Exercise:
What is needed is a verbatim copy of each record below.

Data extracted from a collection
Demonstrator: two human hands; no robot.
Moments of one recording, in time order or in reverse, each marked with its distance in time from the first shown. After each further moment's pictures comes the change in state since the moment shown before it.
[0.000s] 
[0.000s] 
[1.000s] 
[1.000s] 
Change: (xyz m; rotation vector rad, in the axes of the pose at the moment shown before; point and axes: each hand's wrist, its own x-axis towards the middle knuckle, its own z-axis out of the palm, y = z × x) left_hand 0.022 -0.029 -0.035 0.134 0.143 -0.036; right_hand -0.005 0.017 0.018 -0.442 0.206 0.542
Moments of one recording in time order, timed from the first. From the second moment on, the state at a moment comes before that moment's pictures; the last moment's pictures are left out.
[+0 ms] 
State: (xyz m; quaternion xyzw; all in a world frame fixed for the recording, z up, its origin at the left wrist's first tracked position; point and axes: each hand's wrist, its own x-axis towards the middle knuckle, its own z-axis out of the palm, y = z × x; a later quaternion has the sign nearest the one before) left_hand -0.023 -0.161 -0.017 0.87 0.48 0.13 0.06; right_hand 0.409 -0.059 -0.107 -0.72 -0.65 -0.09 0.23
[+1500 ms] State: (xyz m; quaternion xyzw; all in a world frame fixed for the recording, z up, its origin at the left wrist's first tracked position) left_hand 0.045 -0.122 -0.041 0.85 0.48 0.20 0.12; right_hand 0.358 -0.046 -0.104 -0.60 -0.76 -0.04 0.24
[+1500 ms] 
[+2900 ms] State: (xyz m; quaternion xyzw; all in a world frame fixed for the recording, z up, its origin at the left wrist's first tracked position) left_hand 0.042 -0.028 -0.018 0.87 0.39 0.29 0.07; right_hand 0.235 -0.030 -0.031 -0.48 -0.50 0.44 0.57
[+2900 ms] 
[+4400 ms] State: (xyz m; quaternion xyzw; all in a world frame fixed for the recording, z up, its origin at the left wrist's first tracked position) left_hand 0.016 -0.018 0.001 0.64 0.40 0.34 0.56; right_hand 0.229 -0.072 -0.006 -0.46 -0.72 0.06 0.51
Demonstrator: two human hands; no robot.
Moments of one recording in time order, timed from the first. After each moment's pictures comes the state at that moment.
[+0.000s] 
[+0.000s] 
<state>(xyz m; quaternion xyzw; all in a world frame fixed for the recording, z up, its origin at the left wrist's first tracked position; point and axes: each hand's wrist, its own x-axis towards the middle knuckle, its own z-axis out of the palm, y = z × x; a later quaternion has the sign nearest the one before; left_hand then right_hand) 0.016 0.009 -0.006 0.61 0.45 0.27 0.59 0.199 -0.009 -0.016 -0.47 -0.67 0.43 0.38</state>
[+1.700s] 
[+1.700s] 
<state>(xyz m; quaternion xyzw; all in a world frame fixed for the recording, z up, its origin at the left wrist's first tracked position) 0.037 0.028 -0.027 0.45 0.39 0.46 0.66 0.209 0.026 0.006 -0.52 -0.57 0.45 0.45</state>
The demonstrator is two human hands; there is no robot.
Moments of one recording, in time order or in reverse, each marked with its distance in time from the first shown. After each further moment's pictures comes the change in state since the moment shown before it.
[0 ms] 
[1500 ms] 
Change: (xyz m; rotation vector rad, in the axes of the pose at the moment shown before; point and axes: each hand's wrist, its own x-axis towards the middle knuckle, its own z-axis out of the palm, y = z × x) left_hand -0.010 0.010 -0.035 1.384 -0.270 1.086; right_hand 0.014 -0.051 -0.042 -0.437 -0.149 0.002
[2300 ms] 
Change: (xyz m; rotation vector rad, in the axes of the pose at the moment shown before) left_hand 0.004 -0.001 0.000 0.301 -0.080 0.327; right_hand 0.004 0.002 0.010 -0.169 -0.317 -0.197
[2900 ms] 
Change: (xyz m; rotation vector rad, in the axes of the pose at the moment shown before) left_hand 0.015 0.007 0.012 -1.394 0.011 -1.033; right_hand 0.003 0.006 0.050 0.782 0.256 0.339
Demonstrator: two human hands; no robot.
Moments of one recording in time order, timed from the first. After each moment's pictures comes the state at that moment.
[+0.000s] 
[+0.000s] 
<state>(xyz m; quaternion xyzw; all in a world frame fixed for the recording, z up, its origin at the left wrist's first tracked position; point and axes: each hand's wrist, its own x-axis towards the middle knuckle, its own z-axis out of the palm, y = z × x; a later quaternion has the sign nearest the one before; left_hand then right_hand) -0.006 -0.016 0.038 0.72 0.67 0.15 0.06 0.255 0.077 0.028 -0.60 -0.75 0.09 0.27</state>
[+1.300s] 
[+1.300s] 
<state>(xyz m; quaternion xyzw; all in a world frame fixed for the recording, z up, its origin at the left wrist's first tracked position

Answer space:
Demonstrator: two human hands; no robot.
Moments of one recording, in time order or in reverse, each marked with its distance in time from the first shown. After each further moment's pictures comes the change in state since the moment shown before it.
[0.000s] 
[0.000s] 
[1.000s] 
[1.000s] 
Change: (xyz m; rotation vector rad, in the axes of the pose at the moment shown before; point and axes: each hand's wrist, its own x-axis towards the middle knuckle, its own z-axis out of the palm, y = z × x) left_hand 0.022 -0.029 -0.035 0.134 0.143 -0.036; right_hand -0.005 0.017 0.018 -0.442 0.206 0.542
Moments of one recording in time order, timed from the first. From the second moment on, the state at a moment comes before that moment's pictures; the last moment's pictures are left out.
[+0 ms] 
State: (xyz m; quaternion xyzw; all in a world frame fixed for the recording, z up, its origin at the left wrist's first tracked position; point and axes: each hand's wrist, its own x-axis towards the middle knuckle, its own z-axis out of the palm, y = z × x; a later quaternion has the sign nearest the one before) left_hand -0.023 -0.161 -0.017 0.87 0.48 0.13 0.06; right_hand 0.409 -0.059 -0.107 -0.72 -0.65 -0.09 0.23
[+1500 ms] State: (xyz m; quaternion xyzw; all in a world frame fixed for the recording, z up, its origin at the left wrist's first tracked position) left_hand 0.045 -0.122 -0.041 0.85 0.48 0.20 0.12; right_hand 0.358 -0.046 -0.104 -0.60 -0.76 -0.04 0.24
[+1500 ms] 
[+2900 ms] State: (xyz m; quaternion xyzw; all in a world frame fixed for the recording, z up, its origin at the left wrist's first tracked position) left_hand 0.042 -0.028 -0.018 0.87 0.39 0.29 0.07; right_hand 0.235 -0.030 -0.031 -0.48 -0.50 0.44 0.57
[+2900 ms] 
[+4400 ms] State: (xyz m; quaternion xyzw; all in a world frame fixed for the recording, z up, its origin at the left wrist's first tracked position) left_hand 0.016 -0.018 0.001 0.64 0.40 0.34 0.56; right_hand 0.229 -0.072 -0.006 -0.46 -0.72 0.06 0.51
Demonstrator: two human hands; no robot.
Moments of one recording in time order, timed from the first. After each moment's pictures comes the state at that moment.
[+0.000s] 
[+0.000s] 
<state>(xyz m; quaternion xyzw; all in a world frame fixed for the recording, z up, its origin at the left wrist's first tracked position; point and axes: each hand's wrist, its own x-axis towards the middle knuckle, its own z-axis out of the palm, y = z × x; a later quaternion has the sign nearest the one before; left_hand then right_hand) 0.016 0.009 -0.006 0.61 0.45 0.27 0.59 0.199 -0.009 -0.016 -0.47 -0.67 0.43 0.38</state>
[+1.700s] 
[+1.700s] 
<state>(xyz m; quaternion xyzw; all in a world frame fixed for the recording, z up, its origin at the left wrist's first tracked position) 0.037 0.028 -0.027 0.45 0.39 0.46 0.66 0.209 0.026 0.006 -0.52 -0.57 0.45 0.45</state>
The demonstrator is two human hands; there is no robot.
Moments of one recording, in time order or in reverse, each marked with its distance in time from the first shown. After each further moment's pictures comes the change in state since the moment shown before it.
[0 ms] 
[1500 ms] 
Change: (xyz m; rotation vector rad, in the axes of the pose at the moment shown before; point and axes: each hand's wrist, its own x-axis towards the middle knuckle, its own z-axis out of the palm, y = z × x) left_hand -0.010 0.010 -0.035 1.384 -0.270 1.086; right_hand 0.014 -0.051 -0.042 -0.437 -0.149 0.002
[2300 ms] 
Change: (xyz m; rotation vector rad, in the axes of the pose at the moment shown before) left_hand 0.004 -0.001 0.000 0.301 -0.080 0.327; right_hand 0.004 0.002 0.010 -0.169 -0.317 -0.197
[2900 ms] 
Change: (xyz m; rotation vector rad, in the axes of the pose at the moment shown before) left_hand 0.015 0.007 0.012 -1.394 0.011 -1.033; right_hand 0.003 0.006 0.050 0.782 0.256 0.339
Demonstrator: two human hands; no robot.
Moments of one recording in time order, timed from the first. After each moment's pictures comes the state at that moment.
[+0.000s] 
[+0.000s] 
<state>(xyz m; quaternion xyzw; all in a world frame fixed for the recording, z up, its origin at the left wrist's first tracked position; point and axes: each hand's wrist, its own x-axis towards the middle knuckle, its own z-axis out of the palm, y = z × x; a later quaternion has the sign nearest the one before; left_hand then right_hand) -0.006 -0.016 0.038 0.72 0.67 0.15 0.06 0.255 0.077 0.028 -0.60 -0.75 0.09 0.27</state>
[+1.300s] 
[+1.300s] 
<state>(xyz m; quaternion xyzw; all in a world frame fixed for the recording, z up, its origin at the left wrist's first tracked position

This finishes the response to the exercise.